The trend of opening offices in Europe started one year into Covid. I'm sure that there are companies that haven't opened an office there yet, but fewer than one might imagine.
and somehow i have this impression that gpus on slurm/pbs could not be simpler.
u can use a vm for the head node, dont even need the clustering really..if u can accept taking 20min to restore a vm.. and the rest of the hardware are homogeneous - you setup 1 right and the rest are identical.
and its a cluster with a job queue.. 1 node going down is not the end of the world..
ok if u have pcie GPUs sometimes u have to re-seat them and its a pain. otherwise if ur h200 or disks fail u just replace them, under warranty or not...

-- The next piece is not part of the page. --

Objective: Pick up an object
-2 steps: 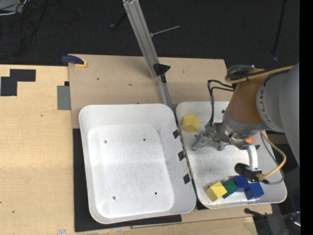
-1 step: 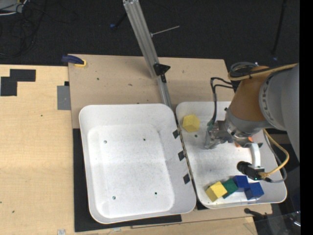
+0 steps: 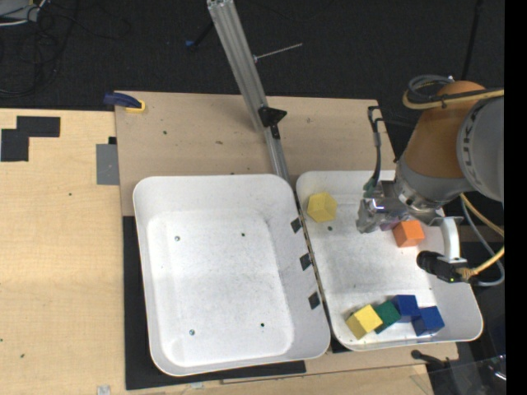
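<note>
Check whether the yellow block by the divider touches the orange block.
Apart. The camera view shows bare white bin floor between the yellow block and the orange block.

robot lab: bench [image 3: 206, 138], white bins [image 3: 165, 196]

Several small blocks are seen in the right-hand white bin [image 3: 329, 303]. A pale yellow block [image 3: 321, 207] is placed near the bin's far left corner, well apart from the others, and is turned slightly askew. An orange block [image 3: 408, 234] is found toward the bin's right side, partly overlapped from above by the arm. Near the bin's front edge a cluster is formed: a yellow block [image 3: 363, 321] at the left, a green block [image 3: 386, 313] touching it, then a blue block [image 3: 406, 305] and a second blue block [image 3: 427, 320] just beside it, closest to the right rim.
</note>
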`<state>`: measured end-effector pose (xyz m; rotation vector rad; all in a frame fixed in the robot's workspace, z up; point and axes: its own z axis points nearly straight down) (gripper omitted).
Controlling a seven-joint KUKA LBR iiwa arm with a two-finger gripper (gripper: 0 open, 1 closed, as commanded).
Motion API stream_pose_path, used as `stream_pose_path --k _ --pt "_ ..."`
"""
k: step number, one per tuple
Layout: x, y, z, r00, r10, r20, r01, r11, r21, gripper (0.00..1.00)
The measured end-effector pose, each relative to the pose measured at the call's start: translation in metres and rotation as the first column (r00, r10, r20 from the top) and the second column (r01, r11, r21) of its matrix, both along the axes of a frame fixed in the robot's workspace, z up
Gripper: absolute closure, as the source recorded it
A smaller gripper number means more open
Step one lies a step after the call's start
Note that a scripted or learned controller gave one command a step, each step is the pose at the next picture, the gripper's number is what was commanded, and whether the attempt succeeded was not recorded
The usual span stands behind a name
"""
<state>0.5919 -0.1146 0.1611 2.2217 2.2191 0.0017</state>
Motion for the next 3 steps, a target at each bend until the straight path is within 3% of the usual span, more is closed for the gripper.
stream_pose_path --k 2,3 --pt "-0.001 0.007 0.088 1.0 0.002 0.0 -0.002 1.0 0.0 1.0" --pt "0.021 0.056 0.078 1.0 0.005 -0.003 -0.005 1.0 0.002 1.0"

That sounds way easier than the methods I’ve had to manage GPUs in the Enterprise on-prem thus far (PCIe cards slotted into hypervisor boxes and shared via SR-IOV). I’ll have to look into it, but I doubt it’ll ever enter my personal wheelhouse given how quickly GPU-based workloads are either moved to the cloud for effective utilization at scale, or onto custom accelerators for edge workloads/inference.
Hiring 1 person to run the infrastructure means that 1 person is on-call 24/7 forever.
If there's an issue with the server while they're sick or on vacation, you just stop and wait.
If they take a new job, you need to find someone to take over or very quickly hire a replacement.
There's a second bus factor: What happens when that 8xH100 starts to get flakey? You can't move the jobs to another server because you only have one. You can start diagnosing things and replacing parts and hope it gets to the root issue, but that's more downtime.
Going on-prem like this is highly risky. It works well until the hardware starts developing problems or the person in charge gets a new job. The weeks and months lost to dealing with the server start to become a problem. The SRE team starts to get tired of having to do all of their work on weekends because they can't block active use during the week. Teams start complaining that they need to use cloud to keep their project moving forward.